What is Loyalty, love, hate, respect?
For me those are emotions that grow and refine themselves over time.
Do you feel the same love for your Wife as you did for her on your Engagement, after she gave birth to your off-spring??

The more I learn about my Sifu and his skill the more I respect and thus the more loyal I will be to him and what he taught me.
But this does not mean blind loyalty or devotion where I will jump on the Net to defend my Sifu's honour just because somebody said something, etc.
Loyalty like any other emotion can be a 2-edged sword and should be treated like this and re-evaluated when the situation demands so.
Do I need to fight my Sifu's battles, heck no, he is better than me that's why I study under him.
He is also able to kick my butt whenever I get out of line, but more often he chooses a kind word rather than a painful correction.

So am I loyal to my Sifu? Yes, I am.
Studying multiple styles is not being dis-loyal if done correctly and preferably with your Sifu somehow being invovled.

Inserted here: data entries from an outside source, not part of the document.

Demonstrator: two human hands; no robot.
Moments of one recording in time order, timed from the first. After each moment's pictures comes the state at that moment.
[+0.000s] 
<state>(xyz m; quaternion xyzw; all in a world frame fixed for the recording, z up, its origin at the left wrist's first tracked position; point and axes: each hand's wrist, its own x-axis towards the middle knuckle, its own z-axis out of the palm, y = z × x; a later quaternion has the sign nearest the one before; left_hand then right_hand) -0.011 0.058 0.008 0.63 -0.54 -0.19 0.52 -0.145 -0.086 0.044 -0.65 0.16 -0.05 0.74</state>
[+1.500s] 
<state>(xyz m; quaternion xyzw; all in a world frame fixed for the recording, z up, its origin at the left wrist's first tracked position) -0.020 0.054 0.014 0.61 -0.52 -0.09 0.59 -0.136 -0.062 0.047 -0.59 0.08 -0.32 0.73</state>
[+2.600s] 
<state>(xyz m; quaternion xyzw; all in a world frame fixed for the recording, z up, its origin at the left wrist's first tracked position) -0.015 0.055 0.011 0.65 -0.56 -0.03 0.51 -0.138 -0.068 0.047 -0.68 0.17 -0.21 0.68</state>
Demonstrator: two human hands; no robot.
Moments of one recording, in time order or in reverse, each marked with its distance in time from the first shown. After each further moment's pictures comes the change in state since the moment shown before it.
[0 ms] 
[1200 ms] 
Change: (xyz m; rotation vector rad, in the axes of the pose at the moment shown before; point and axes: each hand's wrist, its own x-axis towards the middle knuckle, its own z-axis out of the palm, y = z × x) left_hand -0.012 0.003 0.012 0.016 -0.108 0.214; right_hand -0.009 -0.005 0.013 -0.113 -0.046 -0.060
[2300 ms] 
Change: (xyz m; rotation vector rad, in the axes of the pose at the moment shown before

For me the bigget dis-loyalty you can do to your style/Sifu, is taking what he taught and creating a mixmatch with other stuff you learned, and than pasing this off as a superior method and teach it thus.
And thus watering down the MA.

Seeya.

friday
06-14-2002, 02:11 AM
i think this is a really good post and is worthy of more attention :)

so lets revive it!!!

hey !! i didn't spend all that time b4 my exam typing up my 1500 word essay on loyalty only to have a small group of ppl to read it.